**Problem statement:** With no addition or omission, return the entries below.

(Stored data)
>>>

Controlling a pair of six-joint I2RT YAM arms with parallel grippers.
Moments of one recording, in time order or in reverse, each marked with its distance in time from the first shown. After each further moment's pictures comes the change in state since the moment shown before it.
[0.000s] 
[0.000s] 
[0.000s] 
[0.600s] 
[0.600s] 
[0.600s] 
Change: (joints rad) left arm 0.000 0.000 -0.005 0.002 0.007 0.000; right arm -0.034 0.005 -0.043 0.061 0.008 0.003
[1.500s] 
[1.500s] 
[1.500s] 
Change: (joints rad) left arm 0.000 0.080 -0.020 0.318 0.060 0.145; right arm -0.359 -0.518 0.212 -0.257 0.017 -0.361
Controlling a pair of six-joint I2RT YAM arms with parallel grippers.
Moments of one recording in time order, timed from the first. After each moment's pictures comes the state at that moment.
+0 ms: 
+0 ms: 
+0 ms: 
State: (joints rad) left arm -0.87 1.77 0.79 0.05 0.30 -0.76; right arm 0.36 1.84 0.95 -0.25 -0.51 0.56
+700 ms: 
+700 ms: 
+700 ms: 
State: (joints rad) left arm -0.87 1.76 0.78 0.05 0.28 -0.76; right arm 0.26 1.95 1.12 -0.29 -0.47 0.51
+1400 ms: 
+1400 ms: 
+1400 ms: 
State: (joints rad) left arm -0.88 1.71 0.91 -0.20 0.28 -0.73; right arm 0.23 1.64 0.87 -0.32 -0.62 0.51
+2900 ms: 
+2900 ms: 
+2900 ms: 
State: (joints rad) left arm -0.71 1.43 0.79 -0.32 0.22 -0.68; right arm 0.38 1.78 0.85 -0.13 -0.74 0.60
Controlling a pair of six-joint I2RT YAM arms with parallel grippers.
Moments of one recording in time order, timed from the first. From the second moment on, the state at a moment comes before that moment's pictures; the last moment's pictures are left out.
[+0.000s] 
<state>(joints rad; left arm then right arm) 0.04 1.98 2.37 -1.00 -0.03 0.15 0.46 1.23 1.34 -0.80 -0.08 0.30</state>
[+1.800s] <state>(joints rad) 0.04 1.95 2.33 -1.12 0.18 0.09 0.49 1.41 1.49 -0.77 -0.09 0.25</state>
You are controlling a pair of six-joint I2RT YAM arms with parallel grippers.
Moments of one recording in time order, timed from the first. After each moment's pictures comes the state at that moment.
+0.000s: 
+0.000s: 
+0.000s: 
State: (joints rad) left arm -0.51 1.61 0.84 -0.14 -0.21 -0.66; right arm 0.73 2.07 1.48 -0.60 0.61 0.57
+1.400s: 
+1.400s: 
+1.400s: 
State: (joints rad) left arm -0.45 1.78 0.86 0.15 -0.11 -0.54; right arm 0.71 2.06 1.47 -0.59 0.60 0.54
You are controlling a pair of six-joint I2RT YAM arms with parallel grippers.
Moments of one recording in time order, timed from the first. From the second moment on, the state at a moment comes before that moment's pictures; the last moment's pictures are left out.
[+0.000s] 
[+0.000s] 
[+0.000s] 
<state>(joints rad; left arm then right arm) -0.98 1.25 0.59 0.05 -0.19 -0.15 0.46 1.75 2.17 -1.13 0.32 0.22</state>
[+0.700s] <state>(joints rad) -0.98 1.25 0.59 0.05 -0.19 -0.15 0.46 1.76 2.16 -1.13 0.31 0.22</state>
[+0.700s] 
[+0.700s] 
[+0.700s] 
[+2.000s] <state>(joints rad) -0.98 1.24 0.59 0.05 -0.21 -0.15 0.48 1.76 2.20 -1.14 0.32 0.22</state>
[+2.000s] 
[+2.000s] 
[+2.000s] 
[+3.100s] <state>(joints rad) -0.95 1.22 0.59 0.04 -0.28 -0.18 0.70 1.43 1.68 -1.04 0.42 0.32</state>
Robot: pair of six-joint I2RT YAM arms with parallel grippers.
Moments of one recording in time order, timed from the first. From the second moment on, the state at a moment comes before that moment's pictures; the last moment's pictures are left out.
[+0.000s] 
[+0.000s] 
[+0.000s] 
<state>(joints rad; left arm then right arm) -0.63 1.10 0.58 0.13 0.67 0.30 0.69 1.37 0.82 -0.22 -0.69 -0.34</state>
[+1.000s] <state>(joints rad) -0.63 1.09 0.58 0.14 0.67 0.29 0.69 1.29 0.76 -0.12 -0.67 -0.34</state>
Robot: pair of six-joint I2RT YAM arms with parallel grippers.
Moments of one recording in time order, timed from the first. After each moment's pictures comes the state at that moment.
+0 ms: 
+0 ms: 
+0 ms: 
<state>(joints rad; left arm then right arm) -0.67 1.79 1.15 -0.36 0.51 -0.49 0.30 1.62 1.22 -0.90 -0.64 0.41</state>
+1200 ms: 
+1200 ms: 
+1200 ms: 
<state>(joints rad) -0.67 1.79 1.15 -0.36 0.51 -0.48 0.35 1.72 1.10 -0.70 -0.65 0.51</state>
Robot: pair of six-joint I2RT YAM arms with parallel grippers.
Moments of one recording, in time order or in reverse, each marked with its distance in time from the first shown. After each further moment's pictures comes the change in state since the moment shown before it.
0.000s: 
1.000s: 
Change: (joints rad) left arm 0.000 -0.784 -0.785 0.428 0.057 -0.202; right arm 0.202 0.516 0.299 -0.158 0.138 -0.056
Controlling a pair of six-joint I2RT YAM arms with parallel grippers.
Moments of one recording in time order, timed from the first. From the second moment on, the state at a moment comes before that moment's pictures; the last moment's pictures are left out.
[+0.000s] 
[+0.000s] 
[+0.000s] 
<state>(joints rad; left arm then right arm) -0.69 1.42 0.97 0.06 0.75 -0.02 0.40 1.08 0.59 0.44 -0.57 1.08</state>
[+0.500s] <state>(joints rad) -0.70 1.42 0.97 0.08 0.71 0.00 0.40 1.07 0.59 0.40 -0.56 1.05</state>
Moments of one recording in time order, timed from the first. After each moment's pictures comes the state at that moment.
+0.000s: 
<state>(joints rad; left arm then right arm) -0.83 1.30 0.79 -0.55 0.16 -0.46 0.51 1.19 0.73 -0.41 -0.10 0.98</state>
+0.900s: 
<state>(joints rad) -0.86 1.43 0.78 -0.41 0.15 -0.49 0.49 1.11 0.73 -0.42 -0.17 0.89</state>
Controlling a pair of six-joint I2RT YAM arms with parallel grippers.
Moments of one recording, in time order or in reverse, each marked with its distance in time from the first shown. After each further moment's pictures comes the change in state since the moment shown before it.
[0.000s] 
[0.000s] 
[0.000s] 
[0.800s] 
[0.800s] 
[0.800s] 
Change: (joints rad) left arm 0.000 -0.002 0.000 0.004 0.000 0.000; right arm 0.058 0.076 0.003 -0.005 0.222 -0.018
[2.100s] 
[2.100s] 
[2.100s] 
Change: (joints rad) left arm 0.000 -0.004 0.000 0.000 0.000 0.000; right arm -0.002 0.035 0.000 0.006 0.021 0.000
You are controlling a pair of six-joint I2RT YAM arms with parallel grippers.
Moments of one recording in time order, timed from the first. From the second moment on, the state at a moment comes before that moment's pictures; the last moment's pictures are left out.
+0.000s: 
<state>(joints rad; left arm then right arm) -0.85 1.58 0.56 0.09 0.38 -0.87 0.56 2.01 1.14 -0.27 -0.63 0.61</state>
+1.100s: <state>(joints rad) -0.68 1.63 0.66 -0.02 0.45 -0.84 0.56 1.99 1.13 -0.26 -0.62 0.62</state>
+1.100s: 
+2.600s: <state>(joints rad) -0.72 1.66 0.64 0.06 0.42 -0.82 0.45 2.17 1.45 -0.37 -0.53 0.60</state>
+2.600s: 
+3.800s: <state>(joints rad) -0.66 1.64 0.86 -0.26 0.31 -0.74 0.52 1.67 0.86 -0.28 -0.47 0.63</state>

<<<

**Response:**
Controlling a pair of six-joint I2RT YAM arms with parallel grippers.
Moments of one recording, in time order or in reverse, each marked with its distance in time from the first shown. After each further moment's pictures comes the change in state since the moment shown before it.
[0.000s] 
[0.000s] 
[0.000s] 
[0.600s] 
[0.600s] 
[0.600s] 
Change: (joints rad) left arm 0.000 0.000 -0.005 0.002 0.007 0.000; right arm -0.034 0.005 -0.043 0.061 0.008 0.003
[1.500s] 
[1.500s] 
[1.500s] 
Change: (joints rad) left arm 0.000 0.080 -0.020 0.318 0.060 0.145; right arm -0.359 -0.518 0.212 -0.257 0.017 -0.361
Controlling a pair of six-joint I2RT YAM arms with parallel grippers.
Moments of one recording in time order, timed from the first. After each moment's pictures comes the state at that moment.
+0 ms: 
+0 ms: 
+0 ms: 
State: (joints rad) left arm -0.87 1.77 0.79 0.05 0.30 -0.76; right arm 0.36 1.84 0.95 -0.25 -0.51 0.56
+700 ms: 
+700 ms: 
+700 ms: 
State: (joints rad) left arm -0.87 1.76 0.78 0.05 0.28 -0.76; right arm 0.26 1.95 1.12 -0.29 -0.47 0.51
+1400 ms: 
+1400 ms: 
+1400 ms: 
State: (joints rad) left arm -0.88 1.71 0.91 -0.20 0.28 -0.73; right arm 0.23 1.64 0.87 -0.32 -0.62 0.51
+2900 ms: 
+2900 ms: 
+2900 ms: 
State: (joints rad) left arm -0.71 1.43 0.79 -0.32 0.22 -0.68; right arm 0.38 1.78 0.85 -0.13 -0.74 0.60
Controlling a pair of six-joint I2RT YAM arms with parallel grippers.
Moments of one recording in time order, timed from the first. From the second moment on, the state at a moment comes before that moment's pictures; the last moment's pictures are left out.
[+0.000s] 
<state>(joints rad; left arm then right arm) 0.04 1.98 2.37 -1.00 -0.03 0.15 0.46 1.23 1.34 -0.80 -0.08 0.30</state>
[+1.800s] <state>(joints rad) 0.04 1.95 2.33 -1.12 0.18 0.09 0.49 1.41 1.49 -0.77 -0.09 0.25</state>
You are controlling a pair of six-joint I2RT YAM arms with parallel grippers.
Moments of one recording in time order, timed from the first. After each moment's pictures comes the state at that moment.
+0.000s: 
+0.000s: 
+0.000s: 
State: (joints rad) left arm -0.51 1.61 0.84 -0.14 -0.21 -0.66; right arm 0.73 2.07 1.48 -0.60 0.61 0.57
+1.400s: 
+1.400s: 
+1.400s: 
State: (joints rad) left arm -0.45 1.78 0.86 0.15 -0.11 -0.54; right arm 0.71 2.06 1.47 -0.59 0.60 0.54
You are controlling a pair of six-joint I2RT YAM arms with parallel grippers.
Moments of one recording in time order, timed from the first. From the second moment on, the state at a moment comes before that moment's pictures; the last moment's pictures are left out.
[+0.000s] 
[+0.000s] 
[+0.000s] 
<state>(joints rad; left arm then right arm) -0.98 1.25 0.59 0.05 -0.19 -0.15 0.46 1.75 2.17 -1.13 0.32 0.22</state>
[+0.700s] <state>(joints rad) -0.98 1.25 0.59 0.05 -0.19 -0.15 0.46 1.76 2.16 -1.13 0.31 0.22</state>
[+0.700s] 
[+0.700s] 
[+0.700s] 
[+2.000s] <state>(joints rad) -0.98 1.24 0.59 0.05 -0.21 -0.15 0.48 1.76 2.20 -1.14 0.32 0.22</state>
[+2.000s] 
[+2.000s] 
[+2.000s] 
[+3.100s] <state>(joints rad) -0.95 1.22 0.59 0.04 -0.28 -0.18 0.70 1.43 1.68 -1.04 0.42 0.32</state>
Robot: pair of six-joint I2RT YAM arms with parallel grippers.
Moments of one recording in time order, timed from the first. From the second moment on, the state at a moment comes before that moment's pictures; the last moment's pictures are left out.
[+0.000s] 
[+0.000s] 
[+0.000s] 
<state>(joints rad; left arm then right arm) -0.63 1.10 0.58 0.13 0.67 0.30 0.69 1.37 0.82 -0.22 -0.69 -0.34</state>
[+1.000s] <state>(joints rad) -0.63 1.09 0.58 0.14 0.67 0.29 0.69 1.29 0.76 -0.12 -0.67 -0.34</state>
Robot: pair of six-joint I2RT YAM arms with parallel grippers.
Moments of one recording in time order, timed from the first. After each moment's pictures comes the state at that moment.
+0 ms: 
+0 ms: 
+0 ms: 
<state>(joints rad; left arm then right arm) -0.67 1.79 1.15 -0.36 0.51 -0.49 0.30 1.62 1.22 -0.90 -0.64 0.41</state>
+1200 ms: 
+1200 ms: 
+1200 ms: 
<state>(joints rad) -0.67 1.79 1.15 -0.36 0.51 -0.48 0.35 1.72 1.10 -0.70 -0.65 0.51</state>
Robot: pair of six-joint I2RT YAM arms with parallel grippers.
Moments of one recording, in time order or in reverse, each marked with its distance in time from the first shown. After each further moment's pictures comes the change in state since the moment shown before it.
0.000s: 
1.000s: 
Change: (joints rad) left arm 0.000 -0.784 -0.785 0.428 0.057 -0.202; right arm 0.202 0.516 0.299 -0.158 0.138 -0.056
Controlling a pair of six-joint I2RT YAM arms with parallel grippers.
Moments of one recording in time order, timed from the first. From the second moment on, the state at a moment comes before that moment's pictures; the last moment's pictures are left out.
[+0.000s] 
[+0.000s] 
[+0.000s] 
<state>(joints rad; left arm then right arm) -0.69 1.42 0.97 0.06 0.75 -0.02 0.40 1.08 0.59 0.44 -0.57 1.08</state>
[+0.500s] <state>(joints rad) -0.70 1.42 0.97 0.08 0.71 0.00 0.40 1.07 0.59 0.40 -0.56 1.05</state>
Moments of one recording in time order, timed from the first. After each moment's pictures comes the state at that moment.
+0.000s: 
<state>(joints rad; left arm then right arm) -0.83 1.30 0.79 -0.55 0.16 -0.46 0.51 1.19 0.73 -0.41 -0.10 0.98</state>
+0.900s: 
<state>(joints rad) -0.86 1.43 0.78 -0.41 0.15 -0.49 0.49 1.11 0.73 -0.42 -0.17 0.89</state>
Controlling a pair of six-joint I2RT YAM arms with parallel grippers.
Moments of one recording, in time order or in reverse, each marked with its distance in time from the first shown. After each further moment's pictures comes the change in state since the moment shown before it.
[0.000s] 
[0.000s] 
[0.000s] 
[0.800s] 
[0.800s] 
[0.800s] 
Change: (joints rad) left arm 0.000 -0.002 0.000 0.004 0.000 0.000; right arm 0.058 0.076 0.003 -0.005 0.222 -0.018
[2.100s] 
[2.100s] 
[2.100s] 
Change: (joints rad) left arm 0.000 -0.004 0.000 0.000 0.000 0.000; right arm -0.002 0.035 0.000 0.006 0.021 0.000
You are controlling a pair of six-joint I2RT YAM arms with parallel grippers.
Moments of one recording in time order, timed from the first. From the second moment on, the state at a moment comes before that moment's pictures; the last moment's pictures are left out.
+0.000s: 
<state>(joints rad; left arm then right arm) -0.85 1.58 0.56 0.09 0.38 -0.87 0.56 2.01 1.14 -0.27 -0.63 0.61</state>
+1.100s: <state>(joints rad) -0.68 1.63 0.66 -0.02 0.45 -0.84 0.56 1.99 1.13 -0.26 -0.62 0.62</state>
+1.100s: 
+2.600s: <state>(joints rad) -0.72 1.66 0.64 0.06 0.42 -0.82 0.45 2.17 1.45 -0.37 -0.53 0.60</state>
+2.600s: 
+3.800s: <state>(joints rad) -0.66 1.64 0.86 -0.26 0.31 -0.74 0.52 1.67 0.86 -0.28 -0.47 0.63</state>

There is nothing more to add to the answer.